[ASSIGNMENT] Within the entries below, find the lines that hold "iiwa" and report only how many there are.

(Items listed in a dataset)
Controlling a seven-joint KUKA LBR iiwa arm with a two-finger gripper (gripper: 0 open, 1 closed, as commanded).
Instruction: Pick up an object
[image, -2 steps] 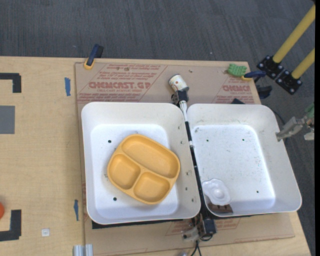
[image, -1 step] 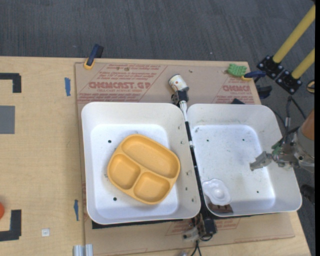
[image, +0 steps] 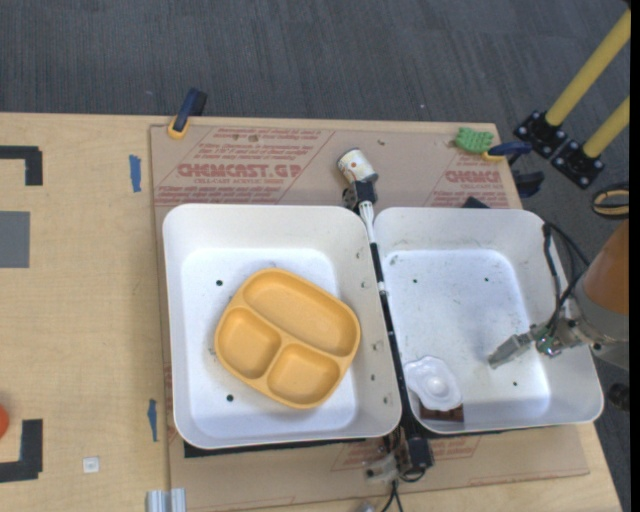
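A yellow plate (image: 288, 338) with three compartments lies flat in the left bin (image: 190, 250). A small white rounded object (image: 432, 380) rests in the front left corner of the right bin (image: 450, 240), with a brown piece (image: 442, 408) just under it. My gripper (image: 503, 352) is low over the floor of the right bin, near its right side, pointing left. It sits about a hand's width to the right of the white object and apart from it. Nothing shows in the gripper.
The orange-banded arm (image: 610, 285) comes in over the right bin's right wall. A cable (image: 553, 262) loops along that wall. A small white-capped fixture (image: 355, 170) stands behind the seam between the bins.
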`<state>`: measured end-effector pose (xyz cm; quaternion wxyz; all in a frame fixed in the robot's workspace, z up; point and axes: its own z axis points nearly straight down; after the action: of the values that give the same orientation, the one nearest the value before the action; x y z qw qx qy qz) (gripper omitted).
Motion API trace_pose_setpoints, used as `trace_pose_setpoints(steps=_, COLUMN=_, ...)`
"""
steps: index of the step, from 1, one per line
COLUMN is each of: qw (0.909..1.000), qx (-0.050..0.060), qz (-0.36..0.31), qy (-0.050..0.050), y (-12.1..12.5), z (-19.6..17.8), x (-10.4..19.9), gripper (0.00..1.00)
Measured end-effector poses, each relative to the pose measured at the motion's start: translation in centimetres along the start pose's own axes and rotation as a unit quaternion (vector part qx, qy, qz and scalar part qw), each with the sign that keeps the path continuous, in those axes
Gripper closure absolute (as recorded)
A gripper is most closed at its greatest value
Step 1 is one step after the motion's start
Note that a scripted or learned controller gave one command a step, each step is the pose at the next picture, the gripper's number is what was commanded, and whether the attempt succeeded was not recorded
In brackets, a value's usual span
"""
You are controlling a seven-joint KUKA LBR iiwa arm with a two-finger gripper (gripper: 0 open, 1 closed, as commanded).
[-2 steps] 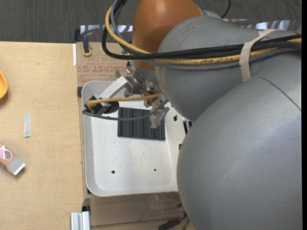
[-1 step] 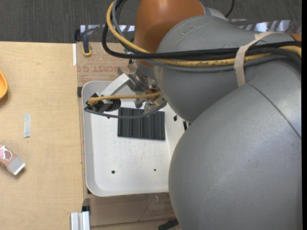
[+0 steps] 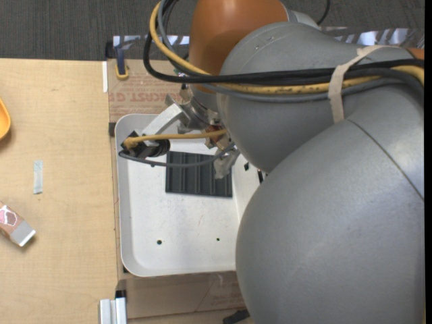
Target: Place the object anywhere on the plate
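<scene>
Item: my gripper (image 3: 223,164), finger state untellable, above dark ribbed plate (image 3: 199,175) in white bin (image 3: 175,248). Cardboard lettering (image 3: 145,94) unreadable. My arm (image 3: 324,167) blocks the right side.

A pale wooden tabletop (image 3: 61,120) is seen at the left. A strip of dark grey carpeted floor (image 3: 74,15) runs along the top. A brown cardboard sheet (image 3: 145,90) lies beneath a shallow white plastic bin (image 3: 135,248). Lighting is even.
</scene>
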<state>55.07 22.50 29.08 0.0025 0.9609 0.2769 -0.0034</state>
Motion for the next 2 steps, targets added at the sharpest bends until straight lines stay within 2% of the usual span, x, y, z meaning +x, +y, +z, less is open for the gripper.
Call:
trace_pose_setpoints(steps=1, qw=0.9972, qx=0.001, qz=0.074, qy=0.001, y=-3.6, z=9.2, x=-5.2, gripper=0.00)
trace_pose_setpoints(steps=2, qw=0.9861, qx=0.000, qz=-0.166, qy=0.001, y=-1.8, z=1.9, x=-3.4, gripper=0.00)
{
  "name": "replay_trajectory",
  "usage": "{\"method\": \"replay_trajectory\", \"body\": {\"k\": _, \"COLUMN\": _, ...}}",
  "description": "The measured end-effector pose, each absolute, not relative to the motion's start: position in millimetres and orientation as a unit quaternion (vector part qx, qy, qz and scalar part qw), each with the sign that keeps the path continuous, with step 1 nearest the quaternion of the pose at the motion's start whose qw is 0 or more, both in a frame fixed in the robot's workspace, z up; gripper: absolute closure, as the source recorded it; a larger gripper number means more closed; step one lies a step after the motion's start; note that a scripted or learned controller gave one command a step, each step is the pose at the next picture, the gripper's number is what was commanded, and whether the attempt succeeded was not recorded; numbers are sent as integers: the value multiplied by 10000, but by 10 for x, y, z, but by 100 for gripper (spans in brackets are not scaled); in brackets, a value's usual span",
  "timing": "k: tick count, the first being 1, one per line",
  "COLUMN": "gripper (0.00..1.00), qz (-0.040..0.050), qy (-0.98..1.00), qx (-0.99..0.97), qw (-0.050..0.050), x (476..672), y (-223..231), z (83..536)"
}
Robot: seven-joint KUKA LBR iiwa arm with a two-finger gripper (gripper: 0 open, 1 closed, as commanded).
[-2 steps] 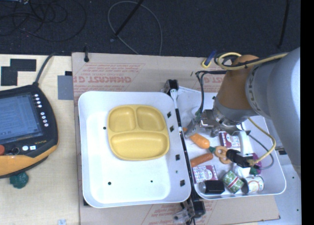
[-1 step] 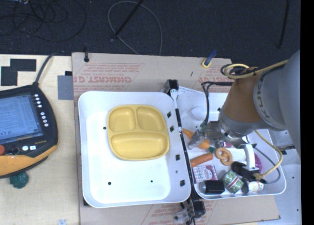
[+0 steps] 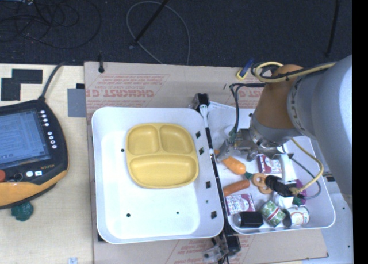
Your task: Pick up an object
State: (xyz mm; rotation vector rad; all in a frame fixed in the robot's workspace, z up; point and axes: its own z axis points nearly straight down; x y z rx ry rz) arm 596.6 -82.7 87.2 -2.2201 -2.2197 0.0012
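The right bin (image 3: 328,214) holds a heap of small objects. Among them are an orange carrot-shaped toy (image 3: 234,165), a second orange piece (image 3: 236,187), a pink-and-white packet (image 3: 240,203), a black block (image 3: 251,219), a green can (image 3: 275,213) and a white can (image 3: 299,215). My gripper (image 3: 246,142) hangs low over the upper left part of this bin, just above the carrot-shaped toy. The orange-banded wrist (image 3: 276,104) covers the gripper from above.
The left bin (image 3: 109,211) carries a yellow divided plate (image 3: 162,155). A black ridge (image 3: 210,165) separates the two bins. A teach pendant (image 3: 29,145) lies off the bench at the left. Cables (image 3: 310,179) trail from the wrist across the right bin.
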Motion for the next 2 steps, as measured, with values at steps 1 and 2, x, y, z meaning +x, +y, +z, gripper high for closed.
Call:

[RESPONSE TO THIS EXERCISE] 3